Legacy Entry Points#

SQLContext was the primary entry point for Spark SQL in Spark 1.x. As of Spark 2.0, it has been replaced by SparkSession. These classes are retained for backward compatibility only.

Deprecated since version 3.0.0: Use SparkSession.builder.getOrCreate() instead.

Note

Under Spark Connect, SQLContext.registerJavaFunction() and the whole HiveContext are not supported and raise PySparkNotImplementedError, since they rely on a JVM SparkContext that does not exist in Connect mode.

SQLContext#

SQLContext(sparkContext[, sparkSession, ...])

The entry point for working with structured data (rows and columns) in Spark, in Spark 1.x.

SQLContext.getOrCreate([sc])

Get the existing SQLContext or create a new one with given SparkContext.

SQLContext.newSession()

Returns a new SQLContext as new session, that has separate SQLConf, registered temporary views and UDFs, but shared SparkContext and table cache.
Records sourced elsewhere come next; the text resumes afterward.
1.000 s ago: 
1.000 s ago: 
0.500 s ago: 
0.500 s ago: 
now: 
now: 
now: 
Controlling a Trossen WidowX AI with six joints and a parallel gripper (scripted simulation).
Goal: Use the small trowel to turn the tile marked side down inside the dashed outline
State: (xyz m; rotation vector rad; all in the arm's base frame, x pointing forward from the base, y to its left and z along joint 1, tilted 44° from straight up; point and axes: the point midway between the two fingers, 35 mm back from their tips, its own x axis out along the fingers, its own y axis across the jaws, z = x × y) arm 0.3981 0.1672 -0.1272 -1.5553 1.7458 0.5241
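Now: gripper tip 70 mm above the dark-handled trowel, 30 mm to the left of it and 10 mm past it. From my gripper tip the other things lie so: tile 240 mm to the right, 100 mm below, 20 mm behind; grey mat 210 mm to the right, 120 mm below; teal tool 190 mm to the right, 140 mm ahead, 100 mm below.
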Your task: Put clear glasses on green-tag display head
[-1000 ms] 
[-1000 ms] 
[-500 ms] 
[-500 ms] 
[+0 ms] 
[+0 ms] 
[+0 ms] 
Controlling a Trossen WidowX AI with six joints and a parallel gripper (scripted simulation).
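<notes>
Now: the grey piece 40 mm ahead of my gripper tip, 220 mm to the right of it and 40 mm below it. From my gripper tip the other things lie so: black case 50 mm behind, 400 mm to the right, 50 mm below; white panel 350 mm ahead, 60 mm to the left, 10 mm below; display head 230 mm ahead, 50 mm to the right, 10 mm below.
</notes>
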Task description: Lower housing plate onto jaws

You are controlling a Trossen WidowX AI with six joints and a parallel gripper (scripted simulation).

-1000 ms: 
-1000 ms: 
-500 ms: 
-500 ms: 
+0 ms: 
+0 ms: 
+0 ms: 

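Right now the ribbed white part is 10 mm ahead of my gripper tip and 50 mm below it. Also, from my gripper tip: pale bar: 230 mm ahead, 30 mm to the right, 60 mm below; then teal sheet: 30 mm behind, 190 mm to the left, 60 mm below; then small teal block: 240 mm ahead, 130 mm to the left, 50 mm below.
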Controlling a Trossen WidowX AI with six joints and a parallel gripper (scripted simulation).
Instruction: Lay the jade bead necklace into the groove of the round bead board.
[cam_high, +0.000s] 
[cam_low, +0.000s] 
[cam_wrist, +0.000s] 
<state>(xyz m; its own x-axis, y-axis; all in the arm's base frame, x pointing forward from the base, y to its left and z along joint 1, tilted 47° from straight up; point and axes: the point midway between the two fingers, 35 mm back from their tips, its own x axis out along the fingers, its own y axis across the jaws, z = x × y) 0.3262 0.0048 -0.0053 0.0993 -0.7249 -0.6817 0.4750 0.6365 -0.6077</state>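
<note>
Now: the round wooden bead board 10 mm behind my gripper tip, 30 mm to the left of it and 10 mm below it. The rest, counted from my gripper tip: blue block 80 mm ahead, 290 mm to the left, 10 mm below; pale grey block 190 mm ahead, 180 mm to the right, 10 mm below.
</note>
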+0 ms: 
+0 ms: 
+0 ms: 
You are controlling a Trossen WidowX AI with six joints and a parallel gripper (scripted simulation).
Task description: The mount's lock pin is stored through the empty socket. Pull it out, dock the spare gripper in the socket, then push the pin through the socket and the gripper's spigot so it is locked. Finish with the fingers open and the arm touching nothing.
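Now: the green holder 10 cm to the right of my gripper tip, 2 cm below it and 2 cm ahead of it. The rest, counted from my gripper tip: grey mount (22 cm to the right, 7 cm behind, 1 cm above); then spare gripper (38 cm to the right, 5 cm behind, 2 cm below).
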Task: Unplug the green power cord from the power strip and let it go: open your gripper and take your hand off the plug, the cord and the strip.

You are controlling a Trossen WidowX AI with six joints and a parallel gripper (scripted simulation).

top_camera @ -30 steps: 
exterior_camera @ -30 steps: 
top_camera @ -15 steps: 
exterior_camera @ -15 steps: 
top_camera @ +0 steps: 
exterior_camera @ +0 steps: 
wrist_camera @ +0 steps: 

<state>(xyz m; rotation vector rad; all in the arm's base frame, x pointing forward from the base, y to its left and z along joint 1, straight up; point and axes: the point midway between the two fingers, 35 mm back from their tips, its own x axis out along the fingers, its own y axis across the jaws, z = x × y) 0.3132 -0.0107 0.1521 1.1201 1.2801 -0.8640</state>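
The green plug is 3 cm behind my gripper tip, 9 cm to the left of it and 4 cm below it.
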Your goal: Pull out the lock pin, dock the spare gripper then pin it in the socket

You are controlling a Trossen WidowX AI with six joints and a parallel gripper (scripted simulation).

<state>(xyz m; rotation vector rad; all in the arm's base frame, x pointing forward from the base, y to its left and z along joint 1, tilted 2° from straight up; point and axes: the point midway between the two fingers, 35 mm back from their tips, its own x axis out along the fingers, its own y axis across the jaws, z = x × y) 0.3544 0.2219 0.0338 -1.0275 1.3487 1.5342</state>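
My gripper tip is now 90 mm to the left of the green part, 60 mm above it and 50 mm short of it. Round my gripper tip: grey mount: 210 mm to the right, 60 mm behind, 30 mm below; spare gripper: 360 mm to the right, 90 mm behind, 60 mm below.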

SQLContext.setConf(key, value)

Sets the given Spark SQL configuration property.

SQLContext.getConf(key[, defaultValue])

Returns the value of Spark SQL configuration property for the given key.

SQLContext.udf

Returns a UDFRegistration for UDF registration.

SQLContext.udtf

Returns a UDTFRegistration for UDTF registration.

SQLContext.range(start[, end, step, ...])

Create a DataFrame with single pyspark.sql.types.LongType column named id, containing elements in a range from start to end (exclusive) with step value step.

SQLContext.registerFunction(name, f[, ...])

An alias for spark.udf.register().

SQLContext.registerJavaFunction(name, ...[, ...])

An alias for spark.udf.registerJavaFunction().

SQLContext.createDataFrame(data[, schema, ...])

Creates a DataFrame from an RDD, a list, a pandas.DataFrame, or a pyarrow.Table.

SQLContext.registerDataFrameAsTable(df, ...)

Registers the given DataFrame as a temporary table in the catalog.

SQLContext.dropTempTable(tableName)

Remove the temporary table from catalog.

SQLContext.createExternalTable(tableName[, ...])

Creates an external table based on the dataset in a data source.

SQLContext.sql(sqlQuery)

Returns a DataFrame representing the result of the given query.

SQLContext.table(tableName)

Returns the specified table or view as a DataFrame.

SQLContext.tables([dbName])

Returns a DataFrame containing names of tables in the given database.

SQLContext.tableNames([dbName])

Returns a list of names of tables in the database dbName.

SQLContext.cacheTable(tableName)

Caches the specified table in-memory.

SQLContext.uncacheTable(tableName)

Removes the specified table from the in-memory cache.

SQLContext.clearCache()

Removes all cached tables from the in-memory cache.

SQLContext.read

Returns a DataFrameReader that can be used to read data in as a DataFrame.

SQLContext.readStream

Returns a DataStreamReader that can be used to read data streams as a streaming DataFrame.

SQLContext.streams

Returns a StreamingQueryManager that allows managing all the StreamingQuery StreamingQueries active on this context.

HiveContext#

HiveContext(sparkContext[, sparkSession, ...])

A variant of Spark SQL that integrates with data stored in Hive.